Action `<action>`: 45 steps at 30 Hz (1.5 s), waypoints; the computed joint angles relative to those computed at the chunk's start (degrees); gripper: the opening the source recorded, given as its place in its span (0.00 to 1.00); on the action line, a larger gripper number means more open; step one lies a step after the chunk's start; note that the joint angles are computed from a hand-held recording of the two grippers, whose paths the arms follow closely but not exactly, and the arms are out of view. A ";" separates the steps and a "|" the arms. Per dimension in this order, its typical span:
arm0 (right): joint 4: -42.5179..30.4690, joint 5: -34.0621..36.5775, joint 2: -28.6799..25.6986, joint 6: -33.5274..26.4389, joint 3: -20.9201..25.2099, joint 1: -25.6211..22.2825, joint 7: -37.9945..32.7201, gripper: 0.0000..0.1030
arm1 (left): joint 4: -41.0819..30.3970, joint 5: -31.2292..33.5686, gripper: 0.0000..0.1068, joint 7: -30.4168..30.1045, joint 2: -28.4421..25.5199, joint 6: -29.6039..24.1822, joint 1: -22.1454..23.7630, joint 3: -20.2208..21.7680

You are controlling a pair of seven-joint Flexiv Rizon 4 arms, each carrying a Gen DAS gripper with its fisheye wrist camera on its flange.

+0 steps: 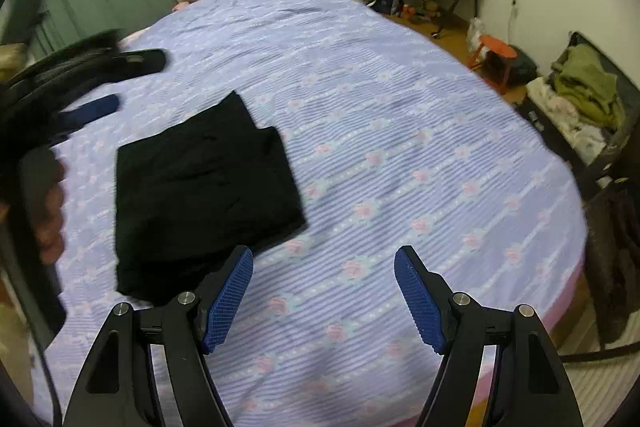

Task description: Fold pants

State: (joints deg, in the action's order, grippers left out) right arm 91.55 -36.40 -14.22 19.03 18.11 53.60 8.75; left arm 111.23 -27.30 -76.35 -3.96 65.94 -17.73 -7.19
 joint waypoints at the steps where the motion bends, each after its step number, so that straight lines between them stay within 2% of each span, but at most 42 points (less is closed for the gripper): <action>1: 0.34 -0.42 -0.28 1.53 -0.04 -0.08 0.11 0.71 | 1.61 1.79 0.82 -0.81 1.81 -0.57 0.44 1.18; 3: 1.03 -1.65 -1.59 6.30 -0.63 -0.77 -0.62 0.71 | 4.11 8.40 0.82 -4.82 4.79 -2.55 1.73 3.27; 7: -0.03 -2.14 -5.48 11.96 -2.43 -1.82 -3.82 0.71 | 9.43 18.72 0.82 -9.69 9.79 -8.80 4.92 5.37; 10: -1.38 -0.89 -8.01 13.65 -3.96 -2.57 -6.10 0.71 | 13.67 20.51 0.82 -10.55 13.80 -14.06 6.23 6.20; 15: -2.08 1.27 -9.98 17.99 -5.54 -4.52 -9.33 0.64 | 18.21 22.09 0.82 -15.25 19.64 -19.32 7.28 6.00; 18: -2.91 -0.93 -10.95 21.26 -7.11 -5.04 -12.07 0.64 | 19.77 22.06 0.82 -18.29 21.81 -19.15 7.44 5.19; 21: -5.97 0.26 -14.27 26.24 -7.52 -6.69 -17.83 0.63 | 19.86 21.97 0.82 -20.39 20.34 -16.24 7.03 3.93; 23: -8.96 2.48 -16.81 26.04 -7.72 -7.08 -21.99 0.61 | 19.44 21.68 0.82 -20.97 19.25 -14.57 6.54 3.54; 25: -11.03 5.66 -18.78 26.69 -7.62 -7.70 -24.95 0.53 | 18.03 22.14 0.82 -21.60 18.00 -13.65 6.49 3.09; 26: -11.53 7.05 -19.42 27.38 -7.63 -7.87 -25.78 0.44 | 17.65 22.42 0.82 -21.75 17.54 -13.06 6.39 3.03; 28: -12.36 9.31 -20.12 27.25 -7.85 -7.82 -26.89 0.36 | 17.06 23.16 0.82 -22.45 17.25 -12.72 6.45 3.07; 31: -10.38 7.65 -18.23 27.56 -9.54 -6.40 -26.78 0.04 | 17.29 23.87 0.82 -23.74 17.75 -12.40 6.55 3.39; 34: -9.25 4.81 -15.93 24.93 -10.53 -5.43 -27.04 0.04 | 17.96 23.46 0.82 -25.42 19.09 -13.27 6.42 3.75; 37: -10.22 5.58 -16.20 23.45 -9.63 -6.41 -29.28 0.04 | 18.23 24.16 0.81 -27.55 20.75 -14.25 6.40 3.26; 40: -11.81 3.49 -16.63 17.78 -10.40 -4.99 -30.96 0.04 | 17.57 26.98 0.81 -29.39 22.90 -15.85 6.57 1.95; 42: -11.90 2.34 -16.28 14.35 -10.97 -4.15 -29.59 0.04 | 16.73 28.91 0.81 -30.52 24.17 -17.56 6.76 1.05; 45: -13.44 2.74 -16.92 8.89 -10.41 -3.76 -30.08 0.05 | 14.92 32.35 0.81 -31.31 25.30 -20.01 7.23 -0.42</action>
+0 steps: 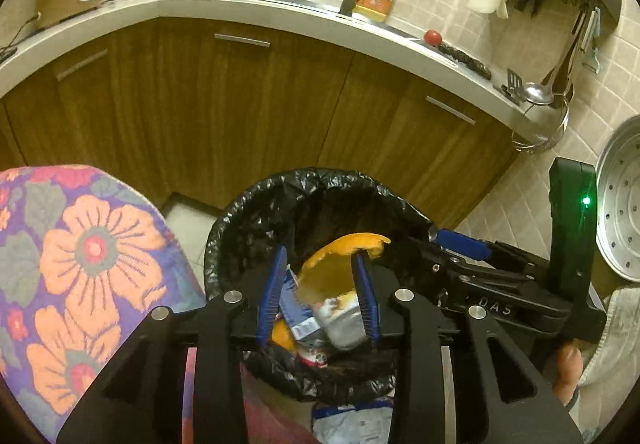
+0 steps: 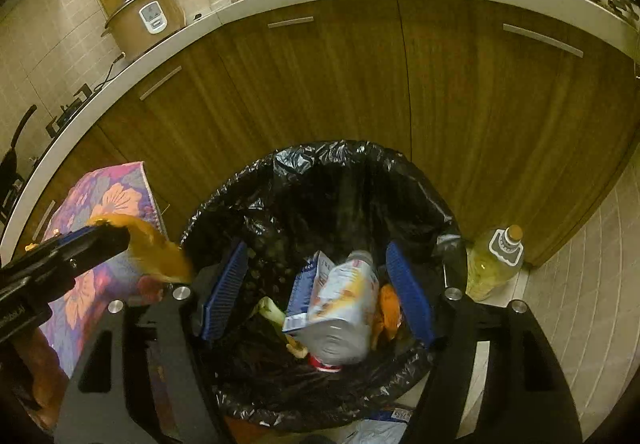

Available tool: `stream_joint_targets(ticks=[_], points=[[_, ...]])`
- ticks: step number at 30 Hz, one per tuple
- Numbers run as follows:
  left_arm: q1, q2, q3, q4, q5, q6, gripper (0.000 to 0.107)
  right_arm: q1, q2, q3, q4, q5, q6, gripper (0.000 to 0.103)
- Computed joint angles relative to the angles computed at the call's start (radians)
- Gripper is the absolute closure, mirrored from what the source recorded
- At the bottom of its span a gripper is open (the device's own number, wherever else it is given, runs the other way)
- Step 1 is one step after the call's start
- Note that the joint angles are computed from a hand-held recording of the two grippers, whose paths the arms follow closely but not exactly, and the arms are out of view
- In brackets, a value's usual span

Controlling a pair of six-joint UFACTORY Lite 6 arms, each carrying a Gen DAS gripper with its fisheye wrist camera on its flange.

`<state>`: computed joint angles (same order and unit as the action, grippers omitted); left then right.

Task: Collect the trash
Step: 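Open both tools to drop the peel and bottle into the bin, then grasp an orange peel with the left tool while the right tool grasps a pale peel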

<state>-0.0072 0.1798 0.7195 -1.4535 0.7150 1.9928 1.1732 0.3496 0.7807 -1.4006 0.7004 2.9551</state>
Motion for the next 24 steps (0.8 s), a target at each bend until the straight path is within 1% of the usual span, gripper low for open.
stream_joint_targets(ticks=[6, 10, 13, 15, 20, 24], points=[[0.079, -0.05, -0.024, 0.036, 0.059, 0.0, 0.072, 0.055, -0.004, 0.055, 0.084, 0.052, -0.1, 0.035], [0.135, -0.081, -0.033, 0.075, 0.103, 0.002, 0.064, 0.078, 0.006, 0.129, 0.147, 0.093, -0.196, 0.035], [0.153, -0.119, -0.05, 0.09, 0.112, 0.001, 0.064, 0.097, 0.017, 0.185, 0.187, 0.124, -0.261, 0.035], [0.187, -0.137, -0.054, 0.113, 0.141, -0.009, 0.064, 0.107, 0.026, 0.221, 0.209, 0.142, -0.302, 0.035], [0.332, -0.166, -0.04, 0.188, 0.235, -0.007, 0.064, 0.122, 0.084, 0.358, 0.246, 0.183, -0.411, 0.035], [0.485, -0.156, -0.001, 0.233, 0.312, 0.009, 0.06, 0.114, 0.165, 0.502, 0.249, 0.185, -0.506, 0.035]])
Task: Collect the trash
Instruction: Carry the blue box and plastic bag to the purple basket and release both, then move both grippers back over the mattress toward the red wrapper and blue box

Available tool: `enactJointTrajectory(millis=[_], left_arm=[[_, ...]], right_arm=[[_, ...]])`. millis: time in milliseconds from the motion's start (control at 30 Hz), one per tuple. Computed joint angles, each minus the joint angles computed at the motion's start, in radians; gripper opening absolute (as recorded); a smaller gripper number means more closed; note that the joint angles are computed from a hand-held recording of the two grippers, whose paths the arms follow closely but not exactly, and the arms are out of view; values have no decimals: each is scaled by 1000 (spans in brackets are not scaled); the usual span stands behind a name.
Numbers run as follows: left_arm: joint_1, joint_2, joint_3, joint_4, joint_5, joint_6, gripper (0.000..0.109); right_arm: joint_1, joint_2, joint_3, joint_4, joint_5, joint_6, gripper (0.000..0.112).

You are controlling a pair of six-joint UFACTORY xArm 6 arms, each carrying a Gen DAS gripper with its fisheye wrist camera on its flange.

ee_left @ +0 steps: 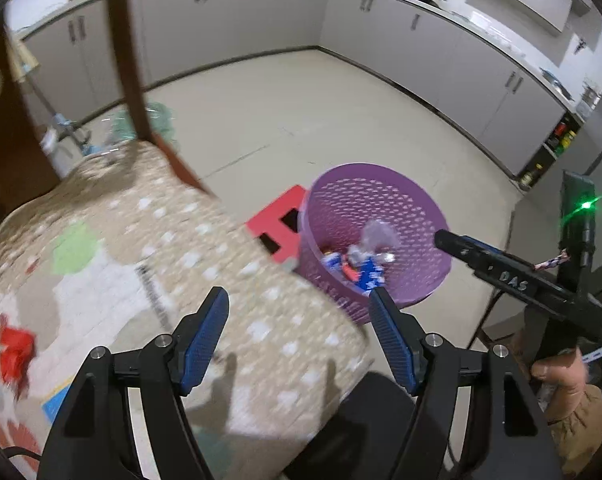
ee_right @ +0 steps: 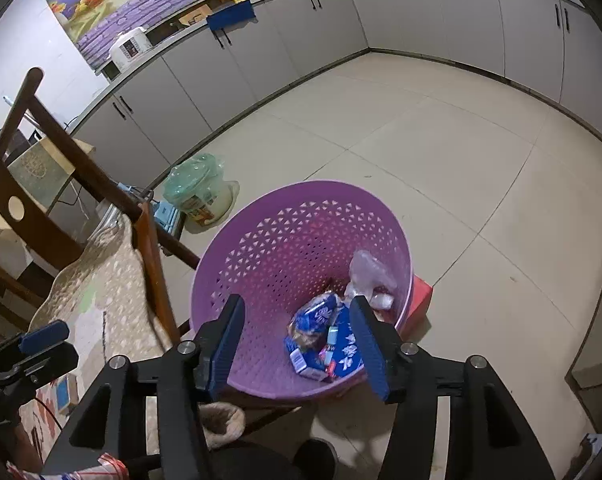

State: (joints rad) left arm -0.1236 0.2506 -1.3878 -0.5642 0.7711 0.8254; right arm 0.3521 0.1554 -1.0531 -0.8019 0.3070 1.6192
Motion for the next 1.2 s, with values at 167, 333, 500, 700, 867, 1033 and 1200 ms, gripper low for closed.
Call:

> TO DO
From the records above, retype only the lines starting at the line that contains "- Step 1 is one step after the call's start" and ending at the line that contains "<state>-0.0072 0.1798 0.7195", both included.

> ANSWER
- Step 1 is one step after the call's start
- Note that the joint angles are computed from a hand-held recording of the two grippers, whose paths the arms follow closely but not exactly, and the arms are out of view
- In brackets, a value's usual span

Controlling a pair of six-joint UFACTORY Lite 6 arms, each carrying a Gen DAS gripper with its fisheye wrist camera on its flange.

`<state>`: computed joint angles (same order and unit as the action, grippers omitted); left then right.

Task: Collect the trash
Step: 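Open both tools to drop the peel and bottle into the bin, then grasp an orange peel with the left tool while the right tool grasps a pale peel
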
<state>-0.0072 0.1798 0.7195 -1.4535 0.7150 1.9928 1.1732 0.3496 0.7807 -1.4006 0.7004 2.9551</state>

The exercise asks for nothing more than this.